START Data to use

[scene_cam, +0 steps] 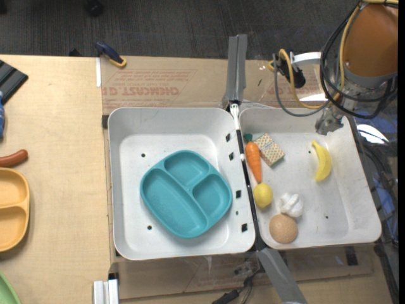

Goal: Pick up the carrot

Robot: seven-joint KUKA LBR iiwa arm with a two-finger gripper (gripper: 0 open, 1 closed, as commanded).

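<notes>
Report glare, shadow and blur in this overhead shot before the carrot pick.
Camera view: glare whitens the right bin's far corner near the gripper; soft shadows sit under the carrot and teal plate; the arm's orange band looks slightly soft.

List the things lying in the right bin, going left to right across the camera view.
Carrot → lemon → patterned block → white garlic-like piece → banana.

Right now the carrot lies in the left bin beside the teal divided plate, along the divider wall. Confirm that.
Wrong bin. The carrot lies in the right bin, along the divider wall, as the camera view shows. The teal divided plate sits alone in the left bin.
</notes>
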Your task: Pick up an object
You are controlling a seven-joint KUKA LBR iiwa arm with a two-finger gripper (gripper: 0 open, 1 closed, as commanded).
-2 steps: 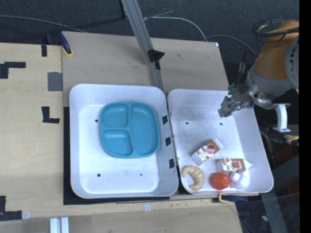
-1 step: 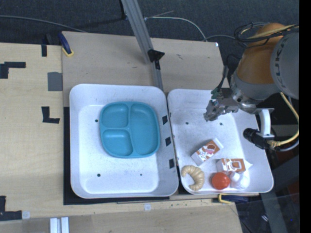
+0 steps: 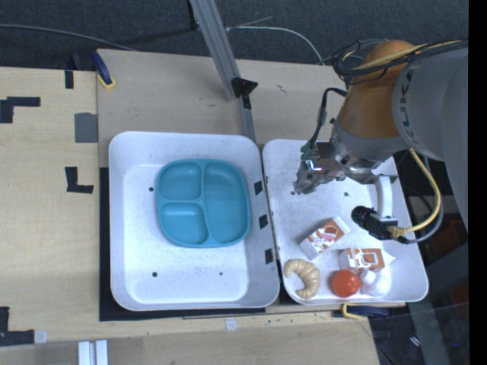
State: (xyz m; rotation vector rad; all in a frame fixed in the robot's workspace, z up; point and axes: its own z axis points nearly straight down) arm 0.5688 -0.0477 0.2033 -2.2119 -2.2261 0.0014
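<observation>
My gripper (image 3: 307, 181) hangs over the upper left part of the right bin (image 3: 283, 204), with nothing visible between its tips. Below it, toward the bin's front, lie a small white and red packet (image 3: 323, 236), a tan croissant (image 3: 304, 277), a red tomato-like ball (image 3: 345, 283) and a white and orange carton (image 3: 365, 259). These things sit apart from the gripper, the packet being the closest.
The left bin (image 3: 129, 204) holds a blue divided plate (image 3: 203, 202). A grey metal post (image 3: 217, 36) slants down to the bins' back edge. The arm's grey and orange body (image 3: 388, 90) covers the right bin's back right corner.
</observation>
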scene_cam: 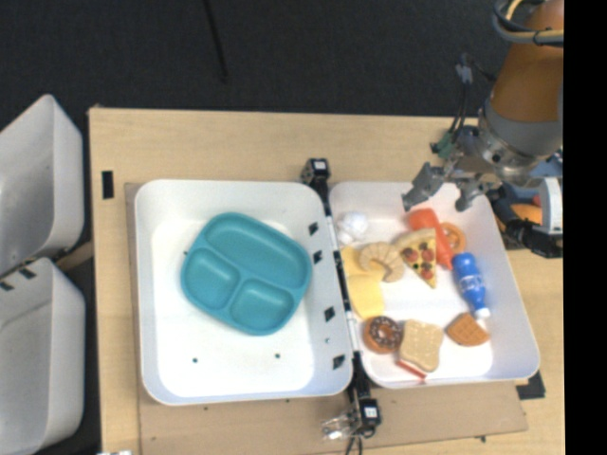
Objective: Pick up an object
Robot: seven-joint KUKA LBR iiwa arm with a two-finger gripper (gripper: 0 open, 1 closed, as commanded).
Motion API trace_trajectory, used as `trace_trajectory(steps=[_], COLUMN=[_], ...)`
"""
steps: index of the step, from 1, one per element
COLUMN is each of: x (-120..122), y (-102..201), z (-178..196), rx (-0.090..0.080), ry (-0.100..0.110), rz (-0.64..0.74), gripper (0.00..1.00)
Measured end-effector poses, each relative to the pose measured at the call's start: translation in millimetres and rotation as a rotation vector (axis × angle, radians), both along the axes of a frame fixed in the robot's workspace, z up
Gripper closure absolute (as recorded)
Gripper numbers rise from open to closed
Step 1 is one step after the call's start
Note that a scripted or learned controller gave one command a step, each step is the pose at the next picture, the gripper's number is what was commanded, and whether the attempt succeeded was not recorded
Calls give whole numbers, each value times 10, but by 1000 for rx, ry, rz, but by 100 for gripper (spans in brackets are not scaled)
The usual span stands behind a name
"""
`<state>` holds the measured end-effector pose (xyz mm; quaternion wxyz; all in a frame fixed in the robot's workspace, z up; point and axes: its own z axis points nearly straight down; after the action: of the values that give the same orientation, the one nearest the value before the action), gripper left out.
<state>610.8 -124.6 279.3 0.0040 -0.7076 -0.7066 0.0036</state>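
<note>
The gripper [444, 186] hovers over the far edge of the right bin [512, 301] with its fingers spread wide and nothing between them, so this looks like the approach before a grasp. The nearest candidate, an orange carrot [424, 220], lies just below them beside the pizza slice [420, 254]; the next move calls for a straight descent and closing

light wood table [114, 282], dark floor [237, 36] behind it, white padded seats [33, 188] at the left edge
</note>
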Motion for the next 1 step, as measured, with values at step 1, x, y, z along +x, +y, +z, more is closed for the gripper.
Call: trace_trajectory(steps=[1], x=[15], y=[1], z=[59], rx=[-1], ry=[-10], rz=[1], gripper=[0])
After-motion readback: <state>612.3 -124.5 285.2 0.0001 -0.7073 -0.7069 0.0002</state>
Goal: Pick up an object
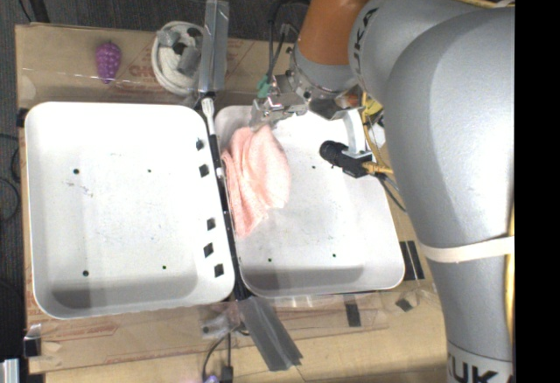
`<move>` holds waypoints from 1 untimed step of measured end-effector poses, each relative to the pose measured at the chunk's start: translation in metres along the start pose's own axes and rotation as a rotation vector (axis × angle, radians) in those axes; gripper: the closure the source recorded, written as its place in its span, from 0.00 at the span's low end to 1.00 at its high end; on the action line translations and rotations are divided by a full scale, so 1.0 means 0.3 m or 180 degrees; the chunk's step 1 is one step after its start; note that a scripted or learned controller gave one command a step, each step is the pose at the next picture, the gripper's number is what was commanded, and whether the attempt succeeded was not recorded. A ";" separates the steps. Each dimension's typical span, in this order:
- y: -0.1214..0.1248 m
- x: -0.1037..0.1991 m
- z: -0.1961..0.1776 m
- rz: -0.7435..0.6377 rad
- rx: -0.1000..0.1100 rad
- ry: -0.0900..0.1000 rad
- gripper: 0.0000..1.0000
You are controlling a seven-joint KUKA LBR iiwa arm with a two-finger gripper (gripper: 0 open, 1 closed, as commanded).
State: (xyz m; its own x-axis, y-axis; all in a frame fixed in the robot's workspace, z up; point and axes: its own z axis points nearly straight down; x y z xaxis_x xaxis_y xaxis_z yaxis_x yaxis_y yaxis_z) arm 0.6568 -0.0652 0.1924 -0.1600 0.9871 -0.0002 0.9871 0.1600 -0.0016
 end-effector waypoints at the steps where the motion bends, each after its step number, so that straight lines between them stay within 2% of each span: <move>1: 0.001 0.004 -0.030 -0.0023 0.0010 0.0000 1.00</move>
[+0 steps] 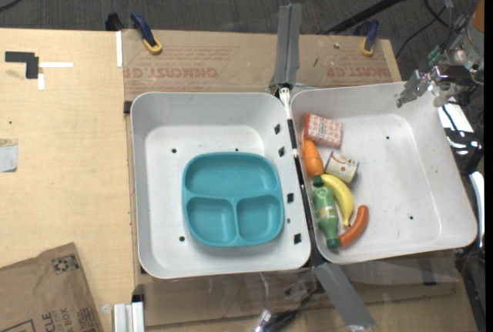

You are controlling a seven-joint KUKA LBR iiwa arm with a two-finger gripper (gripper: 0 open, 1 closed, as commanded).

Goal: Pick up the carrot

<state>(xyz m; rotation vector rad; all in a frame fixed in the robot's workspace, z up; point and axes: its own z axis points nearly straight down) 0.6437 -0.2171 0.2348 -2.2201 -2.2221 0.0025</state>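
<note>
In the right bin (416,169), carrot (312,158) lies against the left wall; tool (420,85) state indeterminate; approach should avoid the wall.

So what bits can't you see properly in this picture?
- Gripper: small and at the right edge of the camera view; open or shut is unclear.
- Carrot: its left side tucks against the bin wall.
- Green bottle: label too small to read, banana overlaps it.
</note>
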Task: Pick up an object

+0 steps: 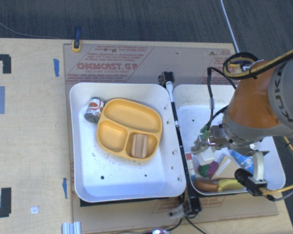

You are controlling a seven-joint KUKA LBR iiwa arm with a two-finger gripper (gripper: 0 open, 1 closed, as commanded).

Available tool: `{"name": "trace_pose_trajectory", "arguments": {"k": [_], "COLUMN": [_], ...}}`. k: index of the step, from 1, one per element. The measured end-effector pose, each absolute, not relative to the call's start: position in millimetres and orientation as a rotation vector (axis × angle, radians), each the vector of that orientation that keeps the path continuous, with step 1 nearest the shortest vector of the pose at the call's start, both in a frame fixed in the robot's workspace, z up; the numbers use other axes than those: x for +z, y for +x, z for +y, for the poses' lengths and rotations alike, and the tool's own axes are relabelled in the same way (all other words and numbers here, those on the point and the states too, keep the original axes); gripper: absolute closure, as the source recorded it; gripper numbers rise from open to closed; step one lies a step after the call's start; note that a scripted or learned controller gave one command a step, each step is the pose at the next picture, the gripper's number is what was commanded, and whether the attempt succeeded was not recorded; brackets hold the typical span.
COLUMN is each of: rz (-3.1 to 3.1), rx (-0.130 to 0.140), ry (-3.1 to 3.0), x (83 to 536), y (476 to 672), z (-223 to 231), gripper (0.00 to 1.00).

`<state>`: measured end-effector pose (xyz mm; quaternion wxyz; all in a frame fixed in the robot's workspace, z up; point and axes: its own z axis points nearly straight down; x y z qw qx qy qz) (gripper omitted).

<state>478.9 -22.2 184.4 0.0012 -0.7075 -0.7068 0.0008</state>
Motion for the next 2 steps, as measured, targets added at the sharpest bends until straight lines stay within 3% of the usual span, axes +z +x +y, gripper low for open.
{"name": "trace_pose_trajectory", "arguments": {"k": [1,2], "rz": [-2.225,-2.219], "rx": [-0.004,0.002], "ry": [-2.221,-2.221], "x": [206,190], "y": [480.5,479.0], "z": [12,-24], "gripper": [1.0,1.0]}}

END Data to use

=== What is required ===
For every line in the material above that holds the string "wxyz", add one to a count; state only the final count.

=== Answer space ===
2